*WORK TO COMPLETE:* Return the count of lines in the records that include the string "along", and nothing besides it.

######

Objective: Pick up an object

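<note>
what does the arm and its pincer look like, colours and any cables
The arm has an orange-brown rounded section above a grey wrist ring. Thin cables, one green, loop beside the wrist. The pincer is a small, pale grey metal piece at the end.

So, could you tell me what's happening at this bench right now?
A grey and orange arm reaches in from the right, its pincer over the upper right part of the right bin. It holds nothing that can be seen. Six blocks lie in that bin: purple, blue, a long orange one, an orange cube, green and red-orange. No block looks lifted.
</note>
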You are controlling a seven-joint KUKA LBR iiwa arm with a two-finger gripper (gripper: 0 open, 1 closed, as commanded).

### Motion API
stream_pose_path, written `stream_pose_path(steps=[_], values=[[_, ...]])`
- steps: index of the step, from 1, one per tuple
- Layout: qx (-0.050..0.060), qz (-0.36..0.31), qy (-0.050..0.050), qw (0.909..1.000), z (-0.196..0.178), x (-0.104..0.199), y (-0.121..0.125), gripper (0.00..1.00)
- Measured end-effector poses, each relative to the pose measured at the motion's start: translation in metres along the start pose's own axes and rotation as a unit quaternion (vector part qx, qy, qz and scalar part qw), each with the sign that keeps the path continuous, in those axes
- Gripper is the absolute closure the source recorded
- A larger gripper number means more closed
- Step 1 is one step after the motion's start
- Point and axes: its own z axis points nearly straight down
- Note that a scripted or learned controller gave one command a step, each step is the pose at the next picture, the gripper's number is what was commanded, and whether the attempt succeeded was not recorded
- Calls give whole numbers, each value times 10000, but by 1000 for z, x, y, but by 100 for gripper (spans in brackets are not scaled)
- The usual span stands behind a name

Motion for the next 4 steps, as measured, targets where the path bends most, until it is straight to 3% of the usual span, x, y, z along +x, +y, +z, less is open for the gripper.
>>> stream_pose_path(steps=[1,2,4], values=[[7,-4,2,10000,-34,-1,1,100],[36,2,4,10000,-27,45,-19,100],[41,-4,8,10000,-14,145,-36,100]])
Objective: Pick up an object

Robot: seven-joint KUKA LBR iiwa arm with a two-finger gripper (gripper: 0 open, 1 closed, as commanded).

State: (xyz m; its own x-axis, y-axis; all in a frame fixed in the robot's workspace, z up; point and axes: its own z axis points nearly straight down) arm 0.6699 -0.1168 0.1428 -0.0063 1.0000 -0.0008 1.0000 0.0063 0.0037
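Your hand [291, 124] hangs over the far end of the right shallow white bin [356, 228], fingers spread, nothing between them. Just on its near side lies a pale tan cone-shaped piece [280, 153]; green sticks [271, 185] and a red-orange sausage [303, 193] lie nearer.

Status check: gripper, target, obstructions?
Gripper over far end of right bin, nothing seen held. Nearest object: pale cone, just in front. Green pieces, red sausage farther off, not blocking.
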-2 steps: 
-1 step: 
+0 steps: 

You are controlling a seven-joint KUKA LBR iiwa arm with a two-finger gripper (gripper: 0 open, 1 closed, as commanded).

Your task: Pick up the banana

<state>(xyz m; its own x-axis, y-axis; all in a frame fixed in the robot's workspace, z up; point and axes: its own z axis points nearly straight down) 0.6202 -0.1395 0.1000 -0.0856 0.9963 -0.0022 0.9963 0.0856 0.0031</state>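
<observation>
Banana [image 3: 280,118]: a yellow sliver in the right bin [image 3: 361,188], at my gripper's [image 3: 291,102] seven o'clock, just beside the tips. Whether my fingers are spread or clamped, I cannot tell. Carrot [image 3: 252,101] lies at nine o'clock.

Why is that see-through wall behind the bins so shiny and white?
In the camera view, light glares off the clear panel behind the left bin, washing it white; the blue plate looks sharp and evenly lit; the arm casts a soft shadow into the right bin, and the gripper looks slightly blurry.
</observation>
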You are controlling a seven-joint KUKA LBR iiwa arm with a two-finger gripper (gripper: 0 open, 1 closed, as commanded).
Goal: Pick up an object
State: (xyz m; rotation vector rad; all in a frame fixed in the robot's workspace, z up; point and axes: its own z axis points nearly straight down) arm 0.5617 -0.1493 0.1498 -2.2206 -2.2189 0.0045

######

*SOLUTION:* 2